Korean Shepherd's Purse Soup
Naengi-guk is a Korean spring soup made with anchovy-kelp stock, doenjang, and fresh shepherd's purse (naengi). Naengi is a cruciferous plant gathered from paddies, field edges, and roadsides in early spring, and both the root and the leaves are used. The root contributes an earthy, mineral fragrance and the leaves carry a slightly bitter green quality that together define the soup's character. The stock is made from dried anchovies and kelp simmered and strained, providing a clean umami base. Doenjang is dissolved through a mesh strainer rather than stirred directly into the pot, which keeps the broth clear rather than murky while still delivering the fermented soybean depth. Diced tofu simmers in the seasoned broth until warmed through. Naengi goes in during the final two to three minutes of cooking: longer exposure to heat breaks down the aromatic compounds in the herb and erases the spring fragrance that makes the soup worth making in the first place. The pairing of naengi's earthy bitterness with the fermented depth of the doenjang and the clean mineral tone of the anchovy stock produces a flavor that is distinctly seasonal and difficult to replicate outside of spring. Soup soy sauce, salt, and a small amount of garlic complete the seasoning. In Korean food culture, naengi-guk on the table is understood as one of the clearest signs that winter is finished.
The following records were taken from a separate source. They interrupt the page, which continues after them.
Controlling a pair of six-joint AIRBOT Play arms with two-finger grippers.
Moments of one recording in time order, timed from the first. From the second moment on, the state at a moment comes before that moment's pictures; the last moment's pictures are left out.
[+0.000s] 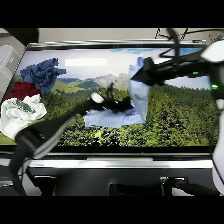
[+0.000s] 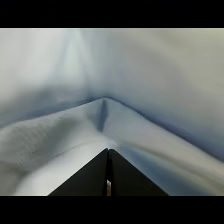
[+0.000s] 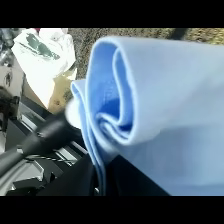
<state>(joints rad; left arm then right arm) -0.56 -1.94 1.61 0.51 -0.76 -1.53 0.13 -1.43 1.69 -0.71 1.38 1.60</state>
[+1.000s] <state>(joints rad) 0.14 -1.09 1.61 1.22 -1.26 -1.55 0.15 -1.78 1.69 -0.75 1.20 1.62</state>
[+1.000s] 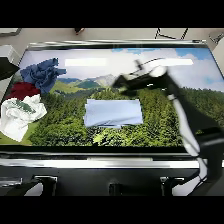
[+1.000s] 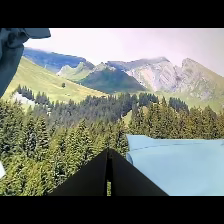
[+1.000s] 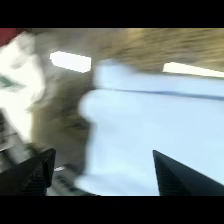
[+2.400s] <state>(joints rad) 0.06 -1.12 1.55 1.21 -1.20 -1.60 -0.43 -1.91 2.03 -0.58 1.51 1.48</state>
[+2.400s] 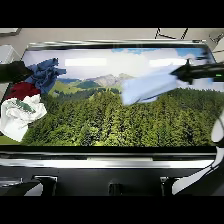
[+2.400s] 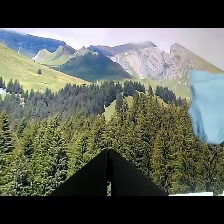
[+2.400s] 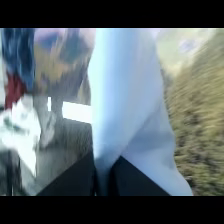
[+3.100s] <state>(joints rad) 0.06 -1.15 1.55 1.21 -1.20 -1.66 -1.13 -1.74 1.77 -1.18 1.58 1.73</state>
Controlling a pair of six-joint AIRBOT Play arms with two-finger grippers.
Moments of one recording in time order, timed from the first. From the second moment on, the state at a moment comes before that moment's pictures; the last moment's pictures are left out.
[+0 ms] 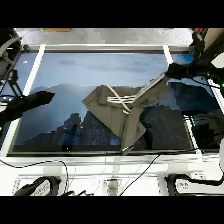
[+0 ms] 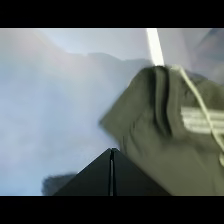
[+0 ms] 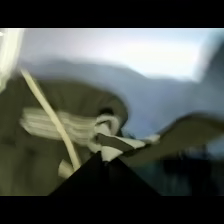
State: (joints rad) left arm 0.27 -1.11 0.88 0.57 -0.81 -0.77; right arm -0.12 -1.45 1.65 -1.09 1.23 1.38
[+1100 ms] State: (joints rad) left arm -0.27 -1.60 1.18 0.39 -0.54 -0.76; right arm 0.02 -1.08 1.10 -1.18 1.28 1.38
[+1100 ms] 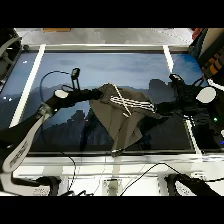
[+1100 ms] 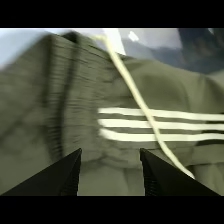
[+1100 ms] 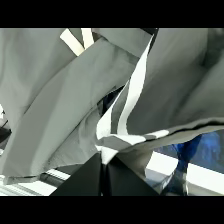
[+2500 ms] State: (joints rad) left arm -0.32 -1.82 1.30 0.55 -0.52 -0.89; right arm 0.02 -1.08 1.09 -1.18 1.21 1.38
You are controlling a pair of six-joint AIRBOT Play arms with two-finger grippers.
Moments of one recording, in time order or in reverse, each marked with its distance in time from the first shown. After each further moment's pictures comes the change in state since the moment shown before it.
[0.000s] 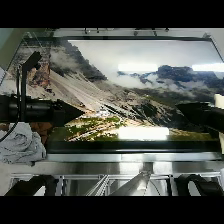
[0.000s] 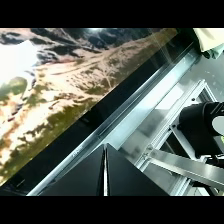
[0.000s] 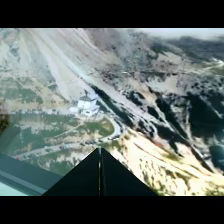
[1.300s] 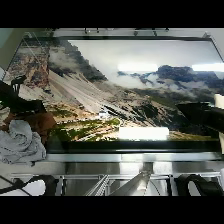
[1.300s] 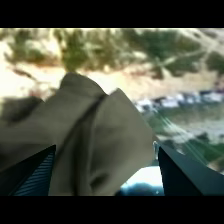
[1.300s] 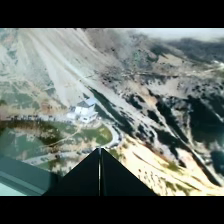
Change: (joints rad) left arm 0.492 -0.629 0.147 0.683 -0.072 -0.066; right arm 0.000 -0.001 -0.001 0.000 -0.003 0.000
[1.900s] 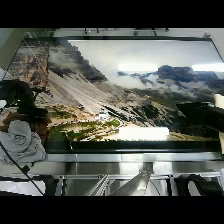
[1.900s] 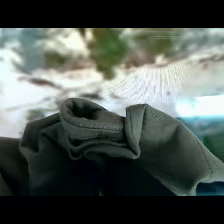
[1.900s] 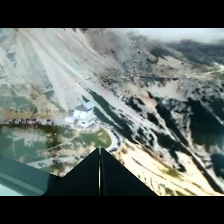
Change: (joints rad) left arm -0.152 -0.206 0.076 0.315 0.071 0.018; right arm 0.000 0.000 0.000 0.000 -0.005 0.000
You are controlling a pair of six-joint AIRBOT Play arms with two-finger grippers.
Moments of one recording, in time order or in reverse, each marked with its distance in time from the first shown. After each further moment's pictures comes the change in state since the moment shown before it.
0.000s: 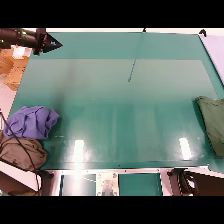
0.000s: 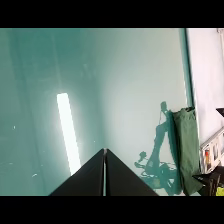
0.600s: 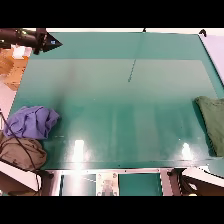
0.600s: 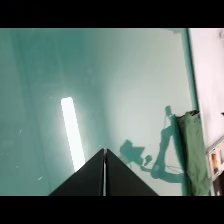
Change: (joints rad) left arm -0.004 0.005 -0.008 0.026 0.017 0.008; right arm 0.388 0.089 0.495 0.106 0.286 0.141
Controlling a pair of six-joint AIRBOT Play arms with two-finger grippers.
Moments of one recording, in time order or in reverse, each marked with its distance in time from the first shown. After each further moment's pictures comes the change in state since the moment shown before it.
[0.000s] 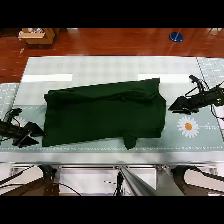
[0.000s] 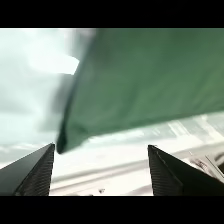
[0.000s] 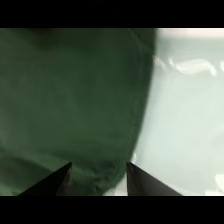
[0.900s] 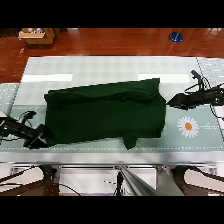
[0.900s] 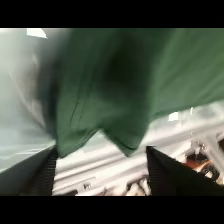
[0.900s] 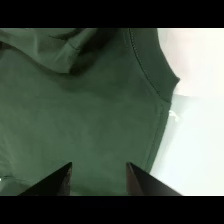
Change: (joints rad) left arm -0.171 -0.097 -0.071 0.001 0.011 -0.084; right arm -0.004 0.007 -0.022 0.108 -0.090 -0.121
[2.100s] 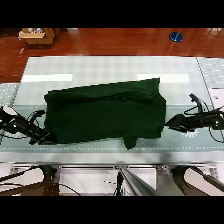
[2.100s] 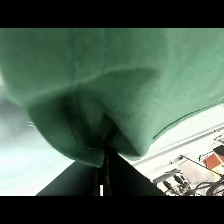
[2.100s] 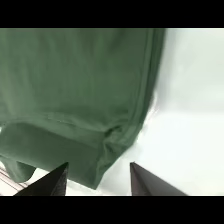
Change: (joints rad) left arm -0.098 -0.011 0.005 -0.002 0.061 0.055; right arm -0.095 0.206 -0.366 -0.021 0.066 0.032
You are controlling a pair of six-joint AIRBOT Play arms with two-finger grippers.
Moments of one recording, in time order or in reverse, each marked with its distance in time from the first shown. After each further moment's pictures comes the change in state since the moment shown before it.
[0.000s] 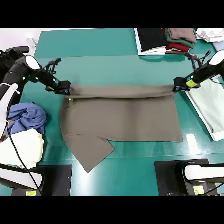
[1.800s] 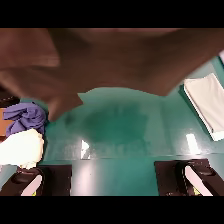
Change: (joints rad) left arm -0.036 0.895 0.508 -0.106 0.291 0.030; right arm 0.013 0.708 0.497 0.125 -0.051 0.018
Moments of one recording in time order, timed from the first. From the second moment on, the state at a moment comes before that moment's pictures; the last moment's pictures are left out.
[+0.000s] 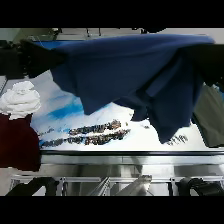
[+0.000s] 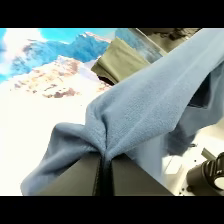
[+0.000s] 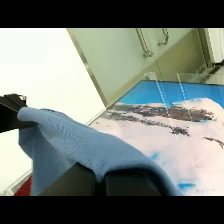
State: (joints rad) left arm -0.04 -0.94 1.46 0.58 -1.37 -1.09; right arm 0.12 -0.63 1.06 -0.39 0.84 0.99
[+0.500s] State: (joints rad) left arm -0.02 -1.19 1.20 0.66 -1.32 -1.09; right arm 0.11 -1.11 1.03 -0.41 0.88 1.05
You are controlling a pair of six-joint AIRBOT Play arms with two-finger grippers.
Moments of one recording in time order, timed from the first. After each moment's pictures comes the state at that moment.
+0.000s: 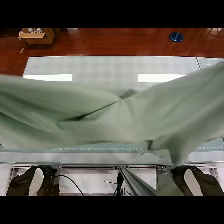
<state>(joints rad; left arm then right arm) 0.41 -0.58 1.73 0.78 -1.74 -1.48 -0.36 -0.71 1.83 -1.14 1.63 1.45</state>
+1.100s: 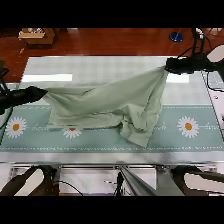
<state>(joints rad) 0.36 -1.02 0.74 0.66 -0.90 -0.87 -0.03 -1.44 1.35 -1.17 0.86 1.46</state>
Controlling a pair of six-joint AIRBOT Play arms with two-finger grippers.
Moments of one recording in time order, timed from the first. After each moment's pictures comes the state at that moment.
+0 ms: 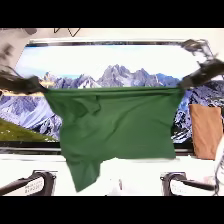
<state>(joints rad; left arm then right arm) 0.12 -1.27 1.38 1.20 -1.30 -1.48 -0.05 -1.47 1.69 -1.56 1.43 0.99</state>
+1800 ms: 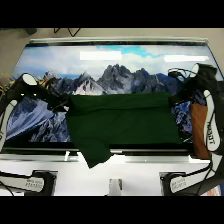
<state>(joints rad) 0.04 -1.57 1.32 1.03 -1.40 -1.54 -0.16 -1.71 1.60 -1.60 1.50 0.96</state>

Korean Braised Dried Radish Greens with Doenjang
Dried radish greens, once rehydrated and boiled tender, are braised in a doenjang-based seasoning until the liquid reduces to a concentrated glaze. The fermented soybean paste melts into the coarse fibers of the greens, infusing each strand with deep, earthy umami. A splash of anchovy stock is added after the initial stir-fry in perilla oil, and the pan is covered so the greens can absorb the broth slowly over low heat. As the liquid evaporates, the seasoning thickens and clings to every piece, producing a chewy, salty-savory bite that releases its flavors gradually when chewed. Gochugaru contributes a mild, lingering warmth rather than sharp heat, while garlic softens into a mellow sweetness that rounds out the intensity of the doenjang. Patience during the final reduction is essential: only when the braising liquid has nearly disappeared does the dish reach the dense, flavorful consistency that makes it an ideal topping for steamed rice.